What to produce ▸ What lines of the data include the string "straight"? Copy them all.

[Dataset entries]
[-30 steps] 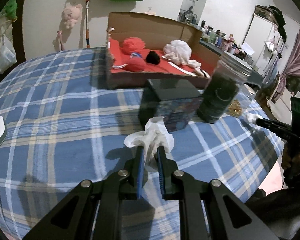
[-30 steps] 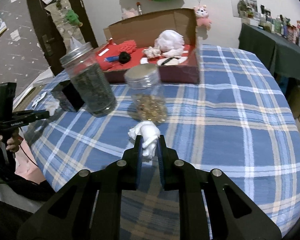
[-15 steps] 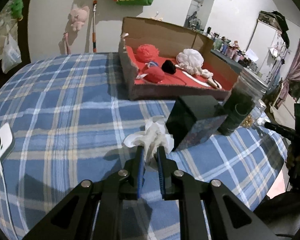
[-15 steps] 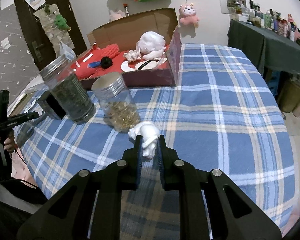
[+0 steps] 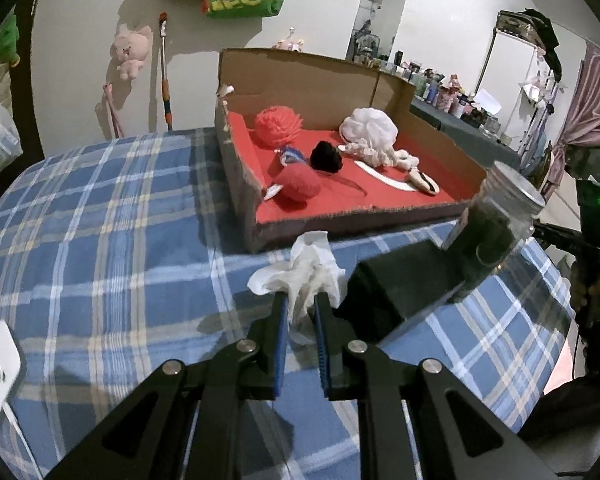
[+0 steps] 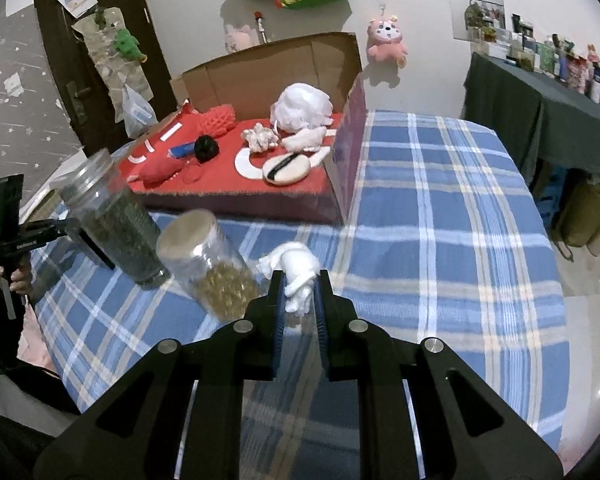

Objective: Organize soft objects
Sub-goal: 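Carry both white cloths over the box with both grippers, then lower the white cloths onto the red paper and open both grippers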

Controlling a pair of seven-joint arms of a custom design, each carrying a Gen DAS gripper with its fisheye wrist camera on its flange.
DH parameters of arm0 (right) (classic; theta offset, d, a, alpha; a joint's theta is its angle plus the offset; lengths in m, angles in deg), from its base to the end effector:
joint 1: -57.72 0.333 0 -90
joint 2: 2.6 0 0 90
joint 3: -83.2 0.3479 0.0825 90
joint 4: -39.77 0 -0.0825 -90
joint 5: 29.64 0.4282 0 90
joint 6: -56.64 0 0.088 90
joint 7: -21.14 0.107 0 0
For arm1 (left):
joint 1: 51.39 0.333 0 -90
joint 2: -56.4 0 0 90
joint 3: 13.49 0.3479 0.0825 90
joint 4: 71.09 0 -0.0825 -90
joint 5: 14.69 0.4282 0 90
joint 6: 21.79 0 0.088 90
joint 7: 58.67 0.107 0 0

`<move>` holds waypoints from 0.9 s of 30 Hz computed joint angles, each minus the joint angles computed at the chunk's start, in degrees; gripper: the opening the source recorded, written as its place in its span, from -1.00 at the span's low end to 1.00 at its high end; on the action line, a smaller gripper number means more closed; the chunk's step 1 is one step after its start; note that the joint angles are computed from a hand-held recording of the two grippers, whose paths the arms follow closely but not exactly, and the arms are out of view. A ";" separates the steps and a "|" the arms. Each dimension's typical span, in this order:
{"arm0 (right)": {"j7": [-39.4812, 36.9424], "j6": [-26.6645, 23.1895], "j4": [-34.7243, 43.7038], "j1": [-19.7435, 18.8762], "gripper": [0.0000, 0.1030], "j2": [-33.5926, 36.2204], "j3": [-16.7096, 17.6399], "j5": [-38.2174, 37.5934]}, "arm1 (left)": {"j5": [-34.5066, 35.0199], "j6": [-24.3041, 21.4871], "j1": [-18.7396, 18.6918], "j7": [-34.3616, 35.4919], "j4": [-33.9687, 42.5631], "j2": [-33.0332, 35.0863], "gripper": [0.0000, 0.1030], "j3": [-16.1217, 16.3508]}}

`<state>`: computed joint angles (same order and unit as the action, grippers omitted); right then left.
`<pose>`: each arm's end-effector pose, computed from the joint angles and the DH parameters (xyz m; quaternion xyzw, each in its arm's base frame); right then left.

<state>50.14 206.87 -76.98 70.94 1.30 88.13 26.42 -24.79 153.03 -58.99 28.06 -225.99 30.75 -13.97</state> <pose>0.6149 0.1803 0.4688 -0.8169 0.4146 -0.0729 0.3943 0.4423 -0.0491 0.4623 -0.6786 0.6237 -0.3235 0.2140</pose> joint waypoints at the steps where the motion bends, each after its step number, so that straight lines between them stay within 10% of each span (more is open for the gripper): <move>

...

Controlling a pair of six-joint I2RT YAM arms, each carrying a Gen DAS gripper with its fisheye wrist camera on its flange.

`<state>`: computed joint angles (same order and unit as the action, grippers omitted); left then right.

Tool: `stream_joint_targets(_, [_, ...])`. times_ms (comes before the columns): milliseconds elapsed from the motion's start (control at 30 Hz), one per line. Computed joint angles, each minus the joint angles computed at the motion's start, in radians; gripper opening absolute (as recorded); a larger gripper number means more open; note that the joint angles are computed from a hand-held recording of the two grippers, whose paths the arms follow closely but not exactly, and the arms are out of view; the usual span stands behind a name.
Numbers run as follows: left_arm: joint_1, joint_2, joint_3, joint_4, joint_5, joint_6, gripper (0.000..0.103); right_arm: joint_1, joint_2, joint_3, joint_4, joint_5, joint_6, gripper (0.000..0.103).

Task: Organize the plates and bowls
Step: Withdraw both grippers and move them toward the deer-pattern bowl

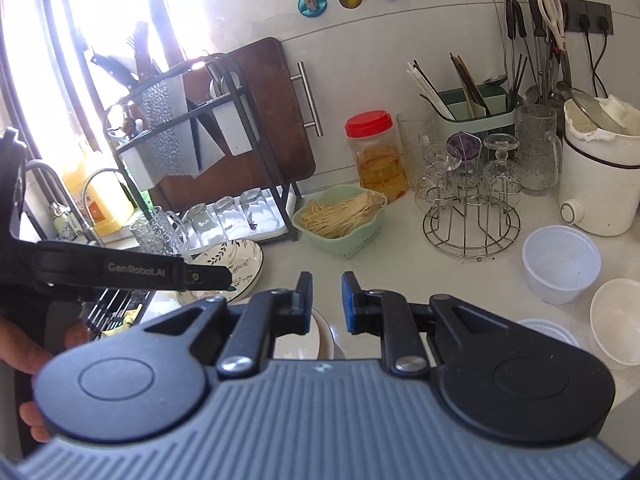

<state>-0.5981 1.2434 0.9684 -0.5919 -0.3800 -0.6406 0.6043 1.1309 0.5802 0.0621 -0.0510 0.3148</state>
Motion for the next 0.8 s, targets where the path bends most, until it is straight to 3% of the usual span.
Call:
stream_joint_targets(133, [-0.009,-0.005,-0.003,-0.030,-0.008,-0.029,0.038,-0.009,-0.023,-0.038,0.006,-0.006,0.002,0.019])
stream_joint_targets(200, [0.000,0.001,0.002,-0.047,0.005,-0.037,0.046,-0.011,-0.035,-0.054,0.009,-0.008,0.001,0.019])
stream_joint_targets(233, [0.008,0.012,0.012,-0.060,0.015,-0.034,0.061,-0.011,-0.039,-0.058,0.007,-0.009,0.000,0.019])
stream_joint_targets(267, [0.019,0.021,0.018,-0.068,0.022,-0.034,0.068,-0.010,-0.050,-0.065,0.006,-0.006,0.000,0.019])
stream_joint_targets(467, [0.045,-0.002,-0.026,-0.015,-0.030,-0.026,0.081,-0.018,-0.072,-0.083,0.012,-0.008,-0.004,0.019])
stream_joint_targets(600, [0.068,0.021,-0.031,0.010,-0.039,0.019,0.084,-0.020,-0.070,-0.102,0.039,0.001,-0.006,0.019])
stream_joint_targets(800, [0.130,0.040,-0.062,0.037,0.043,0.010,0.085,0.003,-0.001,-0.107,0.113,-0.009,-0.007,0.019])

Answer space ▸
<state>50.14 206.87 -76.98 70.94 1.30 88.13 26.42 -24.79 153.03 -58.99 28.06 -225.99 30.75 -13.97</state> <pose>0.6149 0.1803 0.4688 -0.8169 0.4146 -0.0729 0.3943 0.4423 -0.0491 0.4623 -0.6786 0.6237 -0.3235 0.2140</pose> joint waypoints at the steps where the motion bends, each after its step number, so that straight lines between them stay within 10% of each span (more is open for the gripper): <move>
Motion for the next 0.8 s, targets where the path bends most, until it is straight to 3% of the usual span.

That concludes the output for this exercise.